== TASK OBJECTIVE ==
Return every entry exactly as written, with the pictures removed.

== RECORDS PROVIDED ==
------------------------------------

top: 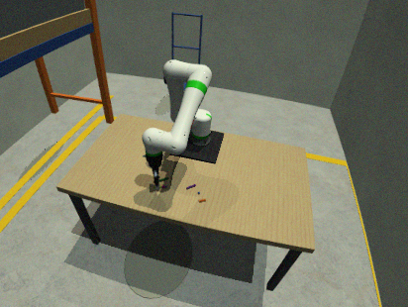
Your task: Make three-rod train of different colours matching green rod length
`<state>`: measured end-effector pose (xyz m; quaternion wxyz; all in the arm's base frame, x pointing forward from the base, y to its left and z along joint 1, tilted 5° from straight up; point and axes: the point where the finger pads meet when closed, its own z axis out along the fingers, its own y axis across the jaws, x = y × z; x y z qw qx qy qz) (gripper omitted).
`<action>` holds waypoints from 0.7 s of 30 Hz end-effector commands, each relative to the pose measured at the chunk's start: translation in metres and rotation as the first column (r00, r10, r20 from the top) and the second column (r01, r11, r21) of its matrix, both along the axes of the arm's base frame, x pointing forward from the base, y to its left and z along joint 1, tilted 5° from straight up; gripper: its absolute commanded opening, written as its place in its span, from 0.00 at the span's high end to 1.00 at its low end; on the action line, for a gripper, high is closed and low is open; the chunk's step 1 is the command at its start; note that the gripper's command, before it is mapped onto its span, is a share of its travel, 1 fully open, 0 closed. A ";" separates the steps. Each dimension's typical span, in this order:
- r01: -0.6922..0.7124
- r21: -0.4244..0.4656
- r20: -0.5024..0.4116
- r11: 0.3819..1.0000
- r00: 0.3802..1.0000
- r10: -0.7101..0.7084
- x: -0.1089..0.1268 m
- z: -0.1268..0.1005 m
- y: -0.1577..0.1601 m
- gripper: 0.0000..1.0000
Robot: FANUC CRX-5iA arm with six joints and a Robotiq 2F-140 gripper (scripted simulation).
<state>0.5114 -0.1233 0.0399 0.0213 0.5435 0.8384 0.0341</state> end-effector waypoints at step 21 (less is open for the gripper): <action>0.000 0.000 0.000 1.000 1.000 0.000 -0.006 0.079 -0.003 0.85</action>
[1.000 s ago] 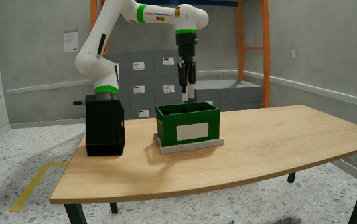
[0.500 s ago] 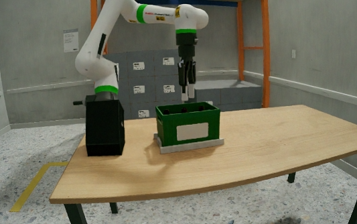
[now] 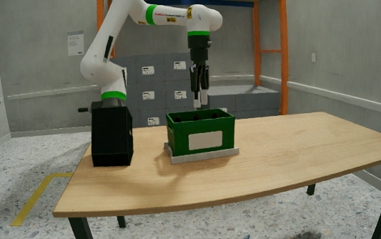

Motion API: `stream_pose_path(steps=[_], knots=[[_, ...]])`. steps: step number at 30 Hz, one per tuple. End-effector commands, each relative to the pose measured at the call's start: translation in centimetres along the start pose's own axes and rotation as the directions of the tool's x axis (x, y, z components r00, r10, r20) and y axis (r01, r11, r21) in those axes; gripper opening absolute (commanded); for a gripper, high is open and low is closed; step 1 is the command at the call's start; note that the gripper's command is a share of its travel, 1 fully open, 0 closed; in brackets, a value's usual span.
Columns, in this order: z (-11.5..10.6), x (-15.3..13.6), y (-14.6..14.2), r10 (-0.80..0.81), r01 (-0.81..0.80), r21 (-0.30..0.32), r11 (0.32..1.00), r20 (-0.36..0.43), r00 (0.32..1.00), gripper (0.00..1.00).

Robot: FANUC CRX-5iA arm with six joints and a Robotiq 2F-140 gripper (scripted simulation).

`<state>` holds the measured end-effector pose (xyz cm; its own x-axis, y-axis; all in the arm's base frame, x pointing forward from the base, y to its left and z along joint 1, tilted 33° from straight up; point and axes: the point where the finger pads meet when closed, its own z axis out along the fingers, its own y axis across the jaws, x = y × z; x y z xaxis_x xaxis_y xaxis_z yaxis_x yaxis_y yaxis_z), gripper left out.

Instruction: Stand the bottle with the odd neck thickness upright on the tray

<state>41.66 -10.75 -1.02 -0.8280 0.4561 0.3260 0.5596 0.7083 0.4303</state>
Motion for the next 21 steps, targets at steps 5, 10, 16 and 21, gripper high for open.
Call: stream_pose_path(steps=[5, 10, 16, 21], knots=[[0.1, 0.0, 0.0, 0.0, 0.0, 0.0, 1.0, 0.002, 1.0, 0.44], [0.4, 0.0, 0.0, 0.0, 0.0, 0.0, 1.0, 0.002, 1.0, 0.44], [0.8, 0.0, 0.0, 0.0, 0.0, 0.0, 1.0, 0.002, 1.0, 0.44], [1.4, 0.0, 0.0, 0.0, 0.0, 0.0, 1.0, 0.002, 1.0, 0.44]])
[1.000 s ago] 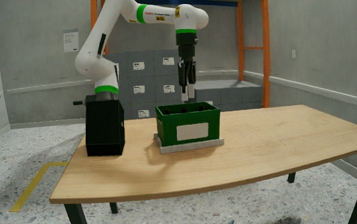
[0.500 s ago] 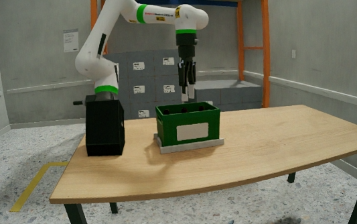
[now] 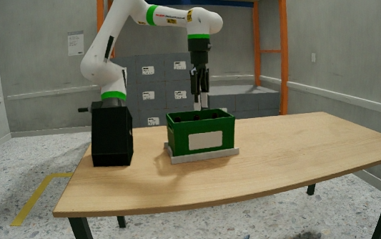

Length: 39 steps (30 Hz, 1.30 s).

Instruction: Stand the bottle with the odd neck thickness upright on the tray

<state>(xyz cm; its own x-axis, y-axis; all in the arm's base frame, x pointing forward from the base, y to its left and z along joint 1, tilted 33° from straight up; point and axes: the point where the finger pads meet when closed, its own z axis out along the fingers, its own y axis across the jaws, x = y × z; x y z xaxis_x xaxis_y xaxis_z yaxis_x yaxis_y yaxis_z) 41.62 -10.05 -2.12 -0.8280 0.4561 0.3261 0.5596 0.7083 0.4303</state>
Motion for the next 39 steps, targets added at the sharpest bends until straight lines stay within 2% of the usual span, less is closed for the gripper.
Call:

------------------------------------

== SOLUTION TO THE PROBLEM ==
top: 
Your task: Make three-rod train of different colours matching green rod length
`<state>`: measured end-effector pose (xyz m; quaternion wxyz; all in the arm's base frame, x pointing forward from the base, y to its left and z along joint 1, tilted 5° from straight up; point and axes: the point where the finger pads meet when closed, its own z axis out along the fingers, its own y axis across the jaws, x = y × z; x y z qw qx qy qz) (gripper omitted).
`<action>` holds waypoints from 0.7 s of 30 Hz end-effector commands, each relative to the pose measured at the chunk's start: translation in metres and rotation as the first column (r00, r10, r20 from the top) and the second column (r01, r11, r21) of its matrix, both along the axes of the arm's base frame, x pointing forward from the base, y to its left and z along joint 1, tilted 5° from straight up; gripper: its absolute commanded opening, written as its place in its span, from 0.00 at the span's high end to 1.00 at its low end; on the action line, for a gripper, high is closed and low is open; the chunk's step 1 is the command at its start; note that the gripper's command, before it is mapped onto its span, is a share of its travel, 1 fully open, 0 closed. A ";" separates the steps. Each dimension's typical span, in this order:
- r01: -0.6922..0.7124
- r21: -0.4244..0.4656
- r20: -0.5024..0.4116
- r11: 0.3819..1.0000
- r00: 0.3802..1.0000
- r10: -0.7101..0.7084
- x: -0.1089..0.1268 m
- z: -0.1268..0.1005 m
- y: -0.1577..0.1601 m
- gripper: 0.0000..1.0000
Robot: FANUC CRX-5iA arm with six joints and a Robotiq 2F-140 gripper (scripted simulation).
<state>0.5114 -0.1233 0.0399 0.0213 0.5435 0.8384 0.0341</state> end-effector waypoints at step 21 (less is open for the gripper): <action>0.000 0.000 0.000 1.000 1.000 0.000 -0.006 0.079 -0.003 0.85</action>
[1.000 s ago] 
[0.500 s ago] 
[now] 

Motion API: `stream_pose_path(steps=[_], knots=[[_, ...]])`. steps: step number at 30 Hz, one per tuple. End-effector commands, each relative to the pose measured at the call's start: translation in centimetres along the start pose's own axes and rotation as the directions of the tool's x axis (x, y, z components r00, r10, r20) and y axis (r01, r11, r21) in those axes; gripper opening absolute (commanded); for a gripper, high is open and low is closed; step 1 is the command at the call's start; note that the gripper's command is a share of its travel, 1 fully open, 0 closed; in brackets, a value's usual span.
Columns, in this order: z (-11.5..10.6), x (-15.3..13.6), y (-14.6..14.2), r10 (-0.80..0.81), r01 (-0.81..0.80), r21 (-0.30..0.32), r11 (0.32..1.00), r20 (-0.36..0.43), r00 (0.32..1.00), gripper (0.00..1.00).

Robot: FANUC CRX-5iA arm with six joints and a Robotiq 2F-140 gripper (scripted simulation).

`<state>` holds the measured end-effector pose (xyz cm; its own x-axis, y-axis; all in the arm's base frame, x pointing forward from the base, y to its left and z along joint 1, tilted 33° from straight up; point and axes: the point where the finger pads meet when closed, its own z axis out along the fingers, its own y axis across the jaws, x = y × z; x y z xaxis_x xaxis_y xaxis_z yaxis_x yaxis_y yaxis_z), gripper left out.

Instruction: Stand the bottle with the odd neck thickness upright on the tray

<state>41.66 -10.75 -1.02 -0.8280 0.4561 0.3260 0.5596 0.7083 0.4303</state>
Motion for the next 21 steps, targets at steps 5, 10, 16 and 21, gripper high for open.
Call: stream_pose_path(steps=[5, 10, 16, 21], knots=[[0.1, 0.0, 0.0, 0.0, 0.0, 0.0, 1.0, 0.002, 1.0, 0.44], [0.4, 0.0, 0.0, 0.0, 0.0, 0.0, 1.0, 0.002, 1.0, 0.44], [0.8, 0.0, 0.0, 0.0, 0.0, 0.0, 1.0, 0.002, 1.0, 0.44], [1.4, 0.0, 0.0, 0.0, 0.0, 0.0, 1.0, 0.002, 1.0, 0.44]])
[1.000 s ago] 
[0.500 s ago] 
[now] 

Length: 39 steps (30 Hz, 1.30 s).

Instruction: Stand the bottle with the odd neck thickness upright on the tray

<state>(xyz cm; its own x-axis, y-axis; all in the arm's base frame, x pointing forward from the base, y to its left and z along joint 1, tilted 33° from straight up; point and axes: the point where the finger pads meet when closed, its own z axis out along the fingers, its own y axis across the jaws, x = y × z; x y z xaxis_x xaxis_y xaxis_z yaxis_x yaxis_y yaxis_z) 41.62 -10.05 -2.12 -0.8280 0.4561 0.3261 0.5596 0.7083 0.4303</state>
Motion for the next 39 steps, targets added at the sharpest bends until straight lines stay within 2% of the usual span, less is closed for the gripper.
Call:

The exercise calls for nothing further.